Exclusive Trusted Magazine Q&A with Marco Calzolari, CEO @Agile Reloaded.
How could you describe your career path in a few words?
I started my career as a project manager at a software consulting firm while completing my degree in philosophy. Prior to that, I was a web designer and managed a team of ten people at a small company. Over the years, I experimented with agile practices and met several people with whom I decided to start our own coaching agency. We are now a network of professionals who offer training, coaching, and consulting on the adoption of agile product development practices, as well as the organizational and cultural changes that make them possible. I have applied agile practices directly with the teams I have worked with and at a company where I was general manager for several years. This allowed me to experience firsthand both the benefits and challenges of their application. I have learned how important it is to work in parallel on processes and culture, including the customer's, in order to avoid considering agility as a set of tools and not as a paradigm shift.
How do you think agile practices have transformed companies over the past two years?
Agile practices have always focused on people, after a period of two decades in which everyone focused on technology and tools. In the last two years, the size and nature of companies that are interested in agile practices has shifted from software development to service delivery or the production of goods that do not necessarily involve software as a product, but rather as a channel. This has shifted the need for agility to areas where it was not previously felt to be necessary (even though it is). However, the fact that, unlike what happened with software development practices, the agile movement has not involved people management, procurement, or organization design practices outside of development teams has slightly diluted the value proposition of agility. People expect results from the first adoptions. In reality, iterative and incremental practices are not a way of working, but rather a way of discovering how to work better. For example, how to review the organizational structure, access to information, and decision-making hierarchy to continue to thrive in a market that is changing radically and quickly.

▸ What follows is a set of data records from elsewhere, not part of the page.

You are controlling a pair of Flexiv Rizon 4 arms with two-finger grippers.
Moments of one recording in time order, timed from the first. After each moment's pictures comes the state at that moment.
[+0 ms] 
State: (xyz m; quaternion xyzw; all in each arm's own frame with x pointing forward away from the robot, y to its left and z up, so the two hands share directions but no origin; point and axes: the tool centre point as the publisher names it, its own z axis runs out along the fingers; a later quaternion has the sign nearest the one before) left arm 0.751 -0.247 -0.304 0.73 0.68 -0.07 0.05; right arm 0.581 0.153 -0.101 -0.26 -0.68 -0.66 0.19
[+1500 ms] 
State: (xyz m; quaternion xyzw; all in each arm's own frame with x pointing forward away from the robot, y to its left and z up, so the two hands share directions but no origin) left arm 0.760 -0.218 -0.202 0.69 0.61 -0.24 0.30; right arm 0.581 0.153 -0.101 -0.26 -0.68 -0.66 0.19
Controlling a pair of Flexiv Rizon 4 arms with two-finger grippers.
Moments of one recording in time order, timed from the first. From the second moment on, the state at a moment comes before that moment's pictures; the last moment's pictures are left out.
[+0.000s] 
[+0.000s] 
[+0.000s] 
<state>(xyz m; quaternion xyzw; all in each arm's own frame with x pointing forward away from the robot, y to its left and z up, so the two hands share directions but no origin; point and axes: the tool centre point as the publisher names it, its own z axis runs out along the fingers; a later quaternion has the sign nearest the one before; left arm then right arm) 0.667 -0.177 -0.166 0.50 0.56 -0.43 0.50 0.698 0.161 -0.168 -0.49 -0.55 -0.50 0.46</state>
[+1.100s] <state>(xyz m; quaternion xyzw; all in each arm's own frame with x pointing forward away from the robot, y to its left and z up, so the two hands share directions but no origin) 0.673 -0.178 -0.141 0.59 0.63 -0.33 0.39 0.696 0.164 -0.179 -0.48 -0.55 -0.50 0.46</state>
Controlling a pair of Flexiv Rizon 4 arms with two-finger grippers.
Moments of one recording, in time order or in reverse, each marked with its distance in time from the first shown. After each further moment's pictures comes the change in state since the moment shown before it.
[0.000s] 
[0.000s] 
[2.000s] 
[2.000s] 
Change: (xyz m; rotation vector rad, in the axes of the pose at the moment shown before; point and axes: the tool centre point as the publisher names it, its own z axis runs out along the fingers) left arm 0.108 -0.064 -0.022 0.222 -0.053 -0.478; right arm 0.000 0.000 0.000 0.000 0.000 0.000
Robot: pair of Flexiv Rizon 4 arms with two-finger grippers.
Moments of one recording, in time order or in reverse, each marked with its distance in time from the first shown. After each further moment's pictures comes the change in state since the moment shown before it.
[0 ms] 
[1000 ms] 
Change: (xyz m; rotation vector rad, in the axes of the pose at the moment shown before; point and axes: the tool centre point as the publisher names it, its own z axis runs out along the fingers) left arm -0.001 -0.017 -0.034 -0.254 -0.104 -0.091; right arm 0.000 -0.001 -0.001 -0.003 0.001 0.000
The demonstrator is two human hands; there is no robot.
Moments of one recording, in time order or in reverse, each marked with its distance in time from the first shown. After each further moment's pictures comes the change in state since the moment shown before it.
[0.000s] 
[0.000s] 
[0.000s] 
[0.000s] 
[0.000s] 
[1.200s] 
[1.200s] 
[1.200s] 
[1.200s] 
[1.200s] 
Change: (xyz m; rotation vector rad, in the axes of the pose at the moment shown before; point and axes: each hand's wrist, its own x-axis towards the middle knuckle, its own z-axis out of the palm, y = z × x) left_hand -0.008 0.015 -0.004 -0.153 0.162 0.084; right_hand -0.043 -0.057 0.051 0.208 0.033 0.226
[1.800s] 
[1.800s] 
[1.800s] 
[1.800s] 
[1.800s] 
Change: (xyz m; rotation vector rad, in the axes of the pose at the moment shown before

What successful cases of agile transformations have you had the opportunity to observe that have particularly stood out to you?
Every agile transformation has its own unique characteristics and features, depending on the market context and corporate culture. I can cite two opposite approaches: a cautious approach that involves starting with pilot projects to test whether or not it is appropriate to adopt the practices on a large scale, and a massive approach (big bang) that involves a more or less long phase of planning and then launching several initiatives distributed across multiple teams, to which the rest of the organization is coordinated. The first approach has the advantage of an experimental approach, but very often conditions are created ad hoc for a pilot project that make it possible and that cannot always be recreated for all subsequent projects, so the momentum is lost. The second approach, almost always adopted by large companies such as banks or telecoms, has the advantage of understanding many aspects of a transformation, but it risks overestimating the need for specific practices or over-standardizing. It is important to consider the differences that each team or business area may need to have in the practices, in order to better adapt to the mix between customer, service, and type of value to be generated over time. In summary, each way has its positive and negative aspects, which however can be integrated. The important thing is to involve people in doing it.
Will agile practices continue to generate interest? What challenges do you see in the context of deploying these practices?
Agile practices will certainly continue to be relevant, evolving at the same time to adapt to how businesses are transforming (shorter timescales, cultural aspects of people engagement, remote working, supportive technologies). The challenges will probably involve returning to the basic principles of the manifesto, which can fundamentally guide any work practice, and integrating new decision-making tools (AI, data) that transform the way a team member can contribute to the success of their team's project.
I strongly believe it is very important to remember that agility is a way to collaboratively find the best ways to work, without taking on too much risk during the execution. For example, hoping to become faster right away is wrong: speed (such as a shorter time to market) is achieved after understanding how to involve the customer, stakeholders, and team in making better decisions and building products that are more ready for future evolutions. Similarly, it is important to avoid the mistake of considering Scrum (or agile scaling frameworks) as a ready-made recipe: each company needs to start with a model and then measure the effectiveness and map the impediments, evolving their way of working accordingly in an iterative, incremental, and more transparent way.